To show reversible error appellant has the burden to also establish that the granting of her motion would not have worked an injury to appellee. When appellant's motion for a new trial was filed, appellee had orders transferring him from Texas to Colorado at some time between July 31st and August 9th; thereafter, he would not be in Texas; on this assignment he will be gone for two years. He agreed to a new trial, provided his wife would attend the hearing of the case on its merits on the 25th, 26th or 27th of July. This offer was rejected by appellant. We think it is apparent that the trial judge had a right to conclude that appellant's failure to timely answer was the result of conscious indifference on her part and, further, that granting the motion would work an injury to appellee.
Appellant's contention that she is entitled to reversal because she could not obtain a complete narrative statement of facts is without merit. As is the custom in uncontested divorce cases no court reporter was present to record the testimony. The court did the best it could. But, could not recall all the testimony. Lack of diligence on the part of appellant was the reason for the absence of a court reporter. Certainly, absence of the court reporter was not caused by any act of the appellee. It is undisputed that it is not customary, nor required, that uncontested divorce cases be set for trial on a certain date. It is customary in such cases to try them when the plaintiff appears and the court is able to hear them. It is not customary, nor required, that a court reporter record the testimony in uncontested divorce cases.

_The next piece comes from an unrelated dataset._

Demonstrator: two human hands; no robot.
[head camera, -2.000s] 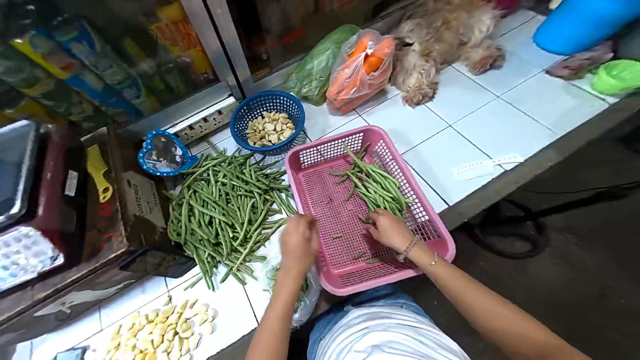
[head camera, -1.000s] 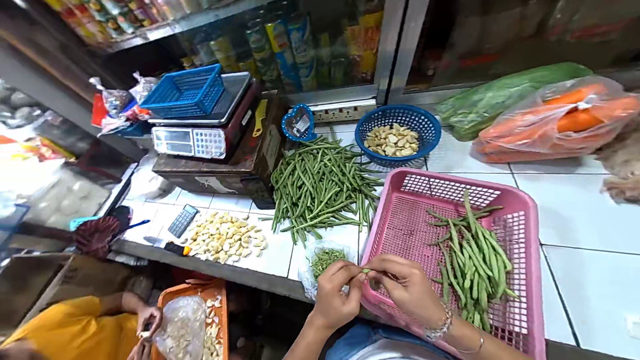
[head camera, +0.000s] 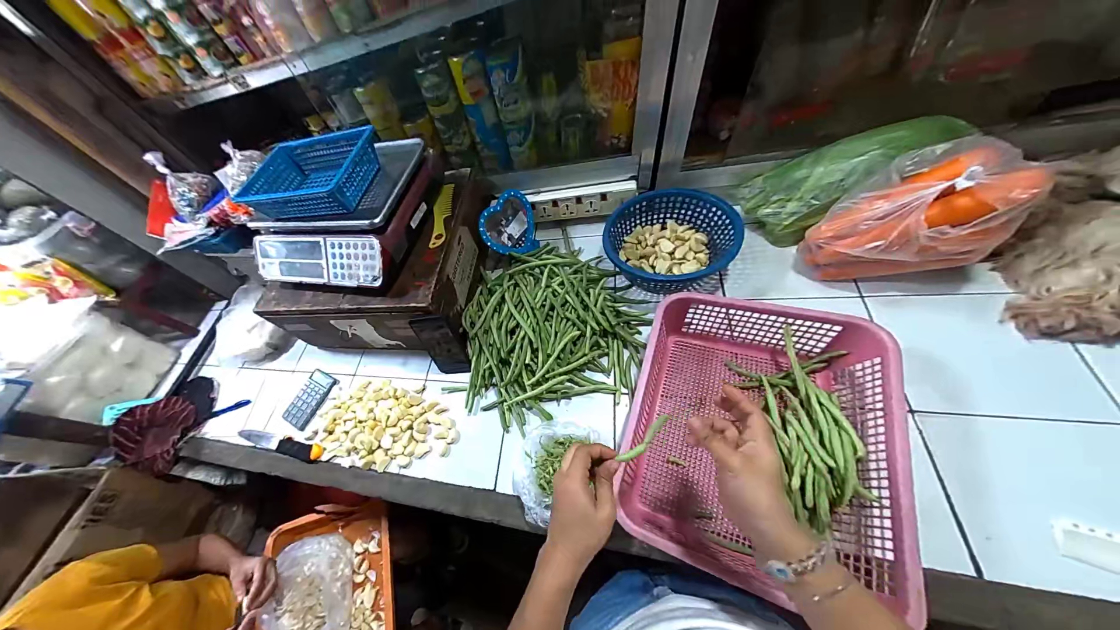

All reasonable presumptions are indulged in favor of the correctness of the judgment, including the presumption that the evidence was sufficient to sustain it. To obtain a reversal of the judgment, the burden is upon appellant to show that the court erred and that such error probably caused the rendition of an improper judgment.
All of appellant's points have been considered. They are deemed to be without merit. The judgment is affirmed.